Showing posts with label aging. Show all posts
Showing posts with label aging. Show all posts

Thursday, January 8, 2009

What matters

I have not posted nor responded much lately nor visited my blog friends. Been busy. Will get to it.

***

With each passing year -- and yes, I am still quite young -- I become more aware that the greatest challenge of a person's life may well be this: how one responds to the reality of aging and the certainty of death.

Perhaps that sounds morbid. But I didn't invent the concept.

One can Botox from head to toe, squeeze into clothes designed for teenagers or sport a toupee -- and fool no one.

Or the opposite: One can let one's appearance slip to a frightful state, dressing like Hapless Harry or Frumpy Fran in oversized plaids and pastels and never trimming one's nose hair.

But one can also choose to walk the middle road, of staying clean and presentable without screaming for attention, being attractive for one's age and as fit as it is still possible to be.

Pain will come. Nobody will like your kind of music anymore. Your glory day stories will become boring. How will you deal with it? Will you become a complainer, a recluse, a grouch, a crank, a crone? Will you become obsessed with death, feeling intensely sorry for yourself and insisting to all and sundry on a daily basis that you are surely dying?

This week, an old friend of mine, a mentor to me when I first joined the staff of a local newspaper, passed away. His health had been poor even back then, but he still worked hard, stayed involved in his community and looked for ways to be of service whenever he could.

I will never forget when he drove all the way from another city when my car broke down and nobody at my then-office could be bothered to help me get home.

He was a good man -- no, a great man -- all the way up to the very end. Still jovial and loving the next-to-last time that I ever saw him, though confined to a hospital bed. Silent and virtually comatose the very last time I saw him, but that was no fault of his own: he was finally on his way out, after years of physical suffering -- a subject upon which he never dwelt.

Monday, November 3, 2008

Woman being beautiful

I was out on a lunchtime errand today and was taking a cellphone call from my car in a shopping center parking lot.

Noticed a vehicle going in slow circles, angling for a close-to-the-door spot. Nothing unusual about that.

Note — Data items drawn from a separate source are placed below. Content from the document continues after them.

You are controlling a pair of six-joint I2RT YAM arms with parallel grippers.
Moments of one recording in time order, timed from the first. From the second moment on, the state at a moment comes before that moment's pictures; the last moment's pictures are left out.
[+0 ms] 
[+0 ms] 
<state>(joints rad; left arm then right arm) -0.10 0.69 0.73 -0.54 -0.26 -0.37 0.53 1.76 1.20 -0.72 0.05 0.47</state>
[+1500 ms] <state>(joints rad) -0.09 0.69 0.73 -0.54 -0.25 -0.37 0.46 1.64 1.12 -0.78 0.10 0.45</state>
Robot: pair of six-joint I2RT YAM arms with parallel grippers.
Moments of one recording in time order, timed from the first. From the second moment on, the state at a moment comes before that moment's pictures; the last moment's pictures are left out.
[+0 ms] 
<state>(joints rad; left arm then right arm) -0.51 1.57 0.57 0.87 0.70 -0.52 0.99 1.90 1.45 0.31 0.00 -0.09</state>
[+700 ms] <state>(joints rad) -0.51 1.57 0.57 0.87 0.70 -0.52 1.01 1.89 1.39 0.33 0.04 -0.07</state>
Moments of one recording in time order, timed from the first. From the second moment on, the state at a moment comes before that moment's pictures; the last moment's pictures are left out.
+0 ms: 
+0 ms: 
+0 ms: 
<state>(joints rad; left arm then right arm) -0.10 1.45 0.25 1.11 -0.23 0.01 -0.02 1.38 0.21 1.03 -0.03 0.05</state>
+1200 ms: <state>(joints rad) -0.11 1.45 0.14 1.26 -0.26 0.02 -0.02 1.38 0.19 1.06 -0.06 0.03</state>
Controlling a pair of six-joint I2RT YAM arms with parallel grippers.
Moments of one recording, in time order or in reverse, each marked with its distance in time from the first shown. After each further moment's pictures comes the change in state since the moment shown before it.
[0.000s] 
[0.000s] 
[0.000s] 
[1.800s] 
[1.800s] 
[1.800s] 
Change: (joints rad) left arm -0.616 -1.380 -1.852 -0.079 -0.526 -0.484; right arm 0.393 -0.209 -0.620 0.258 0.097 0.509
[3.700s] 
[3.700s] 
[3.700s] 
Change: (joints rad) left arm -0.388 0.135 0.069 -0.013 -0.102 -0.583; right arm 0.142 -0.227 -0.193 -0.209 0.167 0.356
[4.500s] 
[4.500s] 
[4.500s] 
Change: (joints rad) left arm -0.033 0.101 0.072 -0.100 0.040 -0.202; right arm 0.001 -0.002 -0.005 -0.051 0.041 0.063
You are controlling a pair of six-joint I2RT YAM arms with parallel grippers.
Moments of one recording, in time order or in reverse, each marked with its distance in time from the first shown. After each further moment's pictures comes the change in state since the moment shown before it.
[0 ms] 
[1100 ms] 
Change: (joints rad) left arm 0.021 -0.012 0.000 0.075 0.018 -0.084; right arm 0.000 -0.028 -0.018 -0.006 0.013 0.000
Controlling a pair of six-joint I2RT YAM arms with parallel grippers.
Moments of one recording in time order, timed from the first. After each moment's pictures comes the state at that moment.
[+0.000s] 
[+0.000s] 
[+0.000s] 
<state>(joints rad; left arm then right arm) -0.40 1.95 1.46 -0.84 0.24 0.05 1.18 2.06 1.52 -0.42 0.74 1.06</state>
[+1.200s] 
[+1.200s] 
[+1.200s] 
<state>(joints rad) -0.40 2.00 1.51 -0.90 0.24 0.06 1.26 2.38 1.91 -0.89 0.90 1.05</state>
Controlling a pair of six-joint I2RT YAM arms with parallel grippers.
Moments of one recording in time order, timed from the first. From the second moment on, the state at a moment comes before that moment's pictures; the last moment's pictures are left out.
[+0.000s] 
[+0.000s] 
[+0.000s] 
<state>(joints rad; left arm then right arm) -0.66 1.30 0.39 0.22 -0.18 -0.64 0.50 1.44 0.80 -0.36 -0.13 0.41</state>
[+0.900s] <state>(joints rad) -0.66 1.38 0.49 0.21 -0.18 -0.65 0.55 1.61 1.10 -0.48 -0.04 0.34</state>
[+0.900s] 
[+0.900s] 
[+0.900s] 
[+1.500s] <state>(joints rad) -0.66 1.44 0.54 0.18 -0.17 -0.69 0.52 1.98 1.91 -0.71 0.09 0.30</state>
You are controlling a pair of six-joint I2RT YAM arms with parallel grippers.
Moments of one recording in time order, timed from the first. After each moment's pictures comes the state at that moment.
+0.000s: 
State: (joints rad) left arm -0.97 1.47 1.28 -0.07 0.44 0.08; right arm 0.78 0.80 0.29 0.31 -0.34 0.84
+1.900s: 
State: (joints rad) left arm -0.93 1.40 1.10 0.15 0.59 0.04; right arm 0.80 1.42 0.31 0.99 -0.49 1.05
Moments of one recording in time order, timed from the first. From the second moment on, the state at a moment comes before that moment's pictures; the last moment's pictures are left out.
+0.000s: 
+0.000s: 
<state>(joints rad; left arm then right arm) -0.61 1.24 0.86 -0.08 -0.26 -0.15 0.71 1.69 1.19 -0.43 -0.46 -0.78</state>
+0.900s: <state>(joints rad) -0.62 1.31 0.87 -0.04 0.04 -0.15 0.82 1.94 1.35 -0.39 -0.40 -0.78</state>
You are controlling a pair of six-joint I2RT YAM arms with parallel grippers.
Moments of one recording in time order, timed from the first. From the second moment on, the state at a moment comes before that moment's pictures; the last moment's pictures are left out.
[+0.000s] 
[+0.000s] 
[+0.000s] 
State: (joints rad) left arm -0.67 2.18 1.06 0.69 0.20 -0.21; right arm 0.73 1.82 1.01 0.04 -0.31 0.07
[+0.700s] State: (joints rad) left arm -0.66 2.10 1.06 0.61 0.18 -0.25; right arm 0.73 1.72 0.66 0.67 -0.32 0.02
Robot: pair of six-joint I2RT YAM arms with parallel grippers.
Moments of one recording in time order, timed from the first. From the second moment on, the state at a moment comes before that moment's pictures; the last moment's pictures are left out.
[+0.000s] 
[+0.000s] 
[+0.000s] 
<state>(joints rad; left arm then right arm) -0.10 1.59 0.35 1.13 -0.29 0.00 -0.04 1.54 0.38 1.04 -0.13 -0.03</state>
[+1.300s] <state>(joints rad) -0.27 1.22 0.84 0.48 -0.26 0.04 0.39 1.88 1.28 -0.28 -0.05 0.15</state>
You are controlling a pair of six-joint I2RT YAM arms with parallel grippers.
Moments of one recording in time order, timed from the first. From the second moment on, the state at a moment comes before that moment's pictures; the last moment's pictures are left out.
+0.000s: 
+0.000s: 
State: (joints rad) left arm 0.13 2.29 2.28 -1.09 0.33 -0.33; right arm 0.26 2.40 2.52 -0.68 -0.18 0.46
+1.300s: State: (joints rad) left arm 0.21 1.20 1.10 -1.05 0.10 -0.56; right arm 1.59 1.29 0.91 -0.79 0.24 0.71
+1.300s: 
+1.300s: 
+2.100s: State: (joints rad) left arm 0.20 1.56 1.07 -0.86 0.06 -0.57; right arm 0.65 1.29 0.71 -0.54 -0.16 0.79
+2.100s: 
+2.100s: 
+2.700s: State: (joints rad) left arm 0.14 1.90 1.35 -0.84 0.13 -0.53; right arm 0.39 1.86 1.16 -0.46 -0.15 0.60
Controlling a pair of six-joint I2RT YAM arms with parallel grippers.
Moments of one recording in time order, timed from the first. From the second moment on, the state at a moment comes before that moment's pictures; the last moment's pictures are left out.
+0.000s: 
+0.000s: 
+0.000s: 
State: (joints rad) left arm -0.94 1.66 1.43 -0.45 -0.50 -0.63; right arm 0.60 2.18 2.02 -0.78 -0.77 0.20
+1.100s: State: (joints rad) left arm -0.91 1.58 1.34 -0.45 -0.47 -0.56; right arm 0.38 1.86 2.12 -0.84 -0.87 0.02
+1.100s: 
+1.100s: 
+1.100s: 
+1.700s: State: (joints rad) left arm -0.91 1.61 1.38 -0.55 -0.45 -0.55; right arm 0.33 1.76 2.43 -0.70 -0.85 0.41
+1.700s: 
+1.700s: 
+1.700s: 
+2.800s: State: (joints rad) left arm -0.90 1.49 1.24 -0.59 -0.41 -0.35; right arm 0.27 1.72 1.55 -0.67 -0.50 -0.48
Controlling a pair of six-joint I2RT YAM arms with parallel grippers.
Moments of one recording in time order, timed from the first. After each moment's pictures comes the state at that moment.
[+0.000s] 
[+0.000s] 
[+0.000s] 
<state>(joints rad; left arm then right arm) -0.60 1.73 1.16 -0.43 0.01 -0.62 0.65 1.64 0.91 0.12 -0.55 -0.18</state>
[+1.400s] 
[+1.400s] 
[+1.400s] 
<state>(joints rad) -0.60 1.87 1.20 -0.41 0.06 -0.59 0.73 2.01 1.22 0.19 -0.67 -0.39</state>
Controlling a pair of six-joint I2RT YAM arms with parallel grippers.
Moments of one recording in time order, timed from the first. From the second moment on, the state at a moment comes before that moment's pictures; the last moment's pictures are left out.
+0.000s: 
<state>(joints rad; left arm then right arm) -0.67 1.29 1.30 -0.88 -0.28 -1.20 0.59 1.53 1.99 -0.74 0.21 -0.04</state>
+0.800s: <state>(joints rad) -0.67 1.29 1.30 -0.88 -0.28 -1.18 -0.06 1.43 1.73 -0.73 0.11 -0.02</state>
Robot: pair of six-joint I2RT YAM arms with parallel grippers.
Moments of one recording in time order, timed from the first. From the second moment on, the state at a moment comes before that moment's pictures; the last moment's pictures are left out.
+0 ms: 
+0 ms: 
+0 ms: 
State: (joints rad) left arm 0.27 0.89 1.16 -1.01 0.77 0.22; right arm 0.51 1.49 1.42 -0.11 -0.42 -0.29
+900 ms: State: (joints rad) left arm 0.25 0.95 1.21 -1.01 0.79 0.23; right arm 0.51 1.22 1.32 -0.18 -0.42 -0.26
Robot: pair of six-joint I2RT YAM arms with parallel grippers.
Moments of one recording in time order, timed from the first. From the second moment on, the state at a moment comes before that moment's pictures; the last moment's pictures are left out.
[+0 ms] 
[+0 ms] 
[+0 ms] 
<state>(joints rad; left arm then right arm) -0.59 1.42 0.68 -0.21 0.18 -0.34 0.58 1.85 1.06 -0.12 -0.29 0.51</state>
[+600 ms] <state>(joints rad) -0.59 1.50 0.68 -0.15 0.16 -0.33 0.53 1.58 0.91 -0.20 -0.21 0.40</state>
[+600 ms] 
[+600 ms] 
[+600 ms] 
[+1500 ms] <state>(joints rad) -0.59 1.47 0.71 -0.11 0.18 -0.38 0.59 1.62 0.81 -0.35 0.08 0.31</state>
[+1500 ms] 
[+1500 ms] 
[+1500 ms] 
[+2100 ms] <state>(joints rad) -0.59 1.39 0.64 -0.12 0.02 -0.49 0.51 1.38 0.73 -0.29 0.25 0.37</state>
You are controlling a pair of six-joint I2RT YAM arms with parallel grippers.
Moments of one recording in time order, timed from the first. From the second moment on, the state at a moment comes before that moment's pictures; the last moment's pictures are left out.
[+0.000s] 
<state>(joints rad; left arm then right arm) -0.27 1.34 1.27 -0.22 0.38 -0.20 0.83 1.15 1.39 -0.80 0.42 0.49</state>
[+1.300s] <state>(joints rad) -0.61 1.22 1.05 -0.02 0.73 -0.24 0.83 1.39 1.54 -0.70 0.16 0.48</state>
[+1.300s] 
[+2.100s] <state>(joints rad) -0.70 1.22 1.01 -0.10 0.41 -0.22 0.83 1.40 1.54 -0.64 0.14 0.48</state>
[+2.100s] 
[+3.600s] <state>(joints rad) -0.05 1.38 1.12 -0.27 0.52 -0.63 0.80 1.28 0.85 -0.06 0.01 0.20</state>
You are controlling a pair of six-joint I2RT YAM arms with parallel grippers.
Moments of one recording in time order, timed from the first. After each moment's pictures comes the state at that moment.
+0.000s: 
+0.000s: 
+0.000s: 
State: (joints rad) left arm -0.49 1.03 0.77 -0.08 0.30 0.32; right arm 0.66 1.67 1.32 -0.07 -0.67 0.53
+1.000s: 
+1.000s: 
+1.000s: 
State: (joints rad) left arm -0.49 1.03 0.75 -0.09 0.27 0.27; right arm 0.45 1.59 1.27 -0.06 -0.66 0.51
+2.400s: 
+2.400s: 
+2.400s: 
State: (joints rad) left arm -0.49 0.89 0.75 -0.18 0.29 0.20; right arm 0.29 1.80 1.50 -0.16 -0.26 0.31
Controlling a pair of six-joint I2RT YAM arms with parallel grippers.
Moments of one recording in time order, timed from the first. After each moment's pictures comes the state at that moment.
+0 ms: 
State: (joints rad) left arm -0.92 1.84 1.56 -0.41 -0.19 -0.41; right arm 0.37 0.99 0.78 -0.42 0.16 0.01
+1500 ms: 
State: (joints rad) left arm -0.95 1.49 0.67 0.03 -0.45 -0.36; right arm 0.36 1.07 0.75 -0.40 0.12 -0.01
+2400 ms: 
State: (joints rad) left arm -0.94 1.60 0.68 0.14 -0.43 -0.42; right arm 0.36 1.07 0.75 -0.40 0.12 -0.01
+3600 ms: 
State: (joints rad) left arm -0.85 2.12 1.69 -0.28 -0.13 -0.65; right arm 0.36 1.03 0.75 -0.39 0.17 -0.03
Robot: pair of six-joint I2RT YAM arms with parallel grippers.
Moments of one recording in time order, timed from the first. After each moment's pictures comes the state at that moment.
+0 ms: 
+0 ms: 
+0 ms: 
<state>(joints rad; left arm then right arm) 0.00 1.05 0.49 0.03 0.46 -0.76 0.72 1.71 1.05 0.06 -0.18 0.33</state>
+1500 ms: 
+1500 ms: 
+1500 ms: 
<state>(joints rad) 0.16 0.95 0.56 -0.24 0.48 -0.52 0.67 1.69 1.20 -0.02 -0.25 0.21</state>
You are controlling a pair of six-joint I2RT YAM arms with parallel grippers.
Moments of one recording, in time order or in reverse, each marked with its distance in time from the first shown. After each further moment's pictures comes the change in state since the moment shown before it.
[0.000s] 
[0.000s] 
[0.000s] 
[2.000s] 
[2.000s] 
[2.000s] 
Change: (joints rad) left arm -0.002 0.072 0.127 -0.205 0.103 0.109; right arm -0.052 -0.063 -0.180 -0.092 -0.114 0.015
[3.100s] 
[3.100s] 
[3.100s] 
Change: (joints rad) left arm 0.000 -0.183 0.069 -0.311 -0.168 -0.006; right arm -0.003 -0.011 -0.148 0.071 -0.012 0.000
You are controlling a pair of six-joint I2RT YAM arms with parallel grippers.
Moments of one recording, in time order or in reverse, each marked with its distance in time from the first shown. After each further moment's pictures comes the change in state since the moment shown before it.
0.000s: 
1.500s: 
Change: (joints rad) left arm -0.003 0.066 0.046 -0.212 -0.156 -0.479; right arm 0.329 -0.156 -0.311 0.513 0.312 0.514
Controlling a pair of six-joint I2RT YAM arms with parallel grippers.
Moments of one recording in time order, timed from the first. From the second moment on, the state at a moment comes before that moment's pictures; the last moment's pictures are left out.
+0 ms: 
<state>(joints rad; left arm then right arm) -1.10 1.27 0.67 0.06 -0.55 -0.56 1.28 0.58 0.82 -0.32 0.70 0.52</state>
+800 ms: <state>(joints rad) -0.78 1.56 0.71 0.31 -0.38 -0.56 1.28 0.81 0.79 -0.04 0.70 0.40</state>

Looked up a few seconds later and noticed the lovely red-headed Lady who had been driving the car was now parked in a disabled parking spot -- that's what She was looking for! -- and was unfolding a sort of chair apparatus.

Looked up again and saw that the apparatus was a portable wheelchair into which She carefully set a frail and ancient Woman.

And then They two disappeared into Macy's.

It is a beautiful thing and a necessary thing to care for our aged ones. And that includes not just trips to the doctor and the drugstore but also, every now and then, to Macy's.

People, especially older folks, need to feel that they are more than a biological depository for pills -- that they can still get out and shop for perfume or a pretty outfit like any other human being.

Wednesday, August 1, 2007

Where I went

I picked up my old friend tonight and drove him to see his Wife at the convalescent center.

Can I tell you, I hate those places. I hate the smell of them and the sad sight of shriveled human beings waiting around to die or moaning in their misery.

Some old gentleman was fighting with a nurse:

"Take your hands off me! Are you crazy? I know where I'm going!"

Five years ago, he could have been the master gardener of his neighborhood, with an adoring grandson in tow as he strutted through his neighborhood. Twenty years ago, he could have been a football coach or a lawyer or the kindly clerk at the corner store. Now he is just a confused old man who thinks his nurse is the one with the messed-up head.

My friend walked into his Wife's room, past Her roommate who was babbling something incoherent. He sat beside Her and held Her hand and never let go for 45 minutes until She finally said, "Boys, I'm falling asleep." Our cue to go.

She will not be in this world much longer and then what will happen to him?

Someone once said, old age is not for sissies. I've got a while to go but I still think about it and dread it. I don't care about wrinkles or grey hair -- but I don't want to be so weak that I can't fight off some 16-year old mugger or open a pickle jar. I don't want to lose my mind and cry out for people who've been dead 3o years.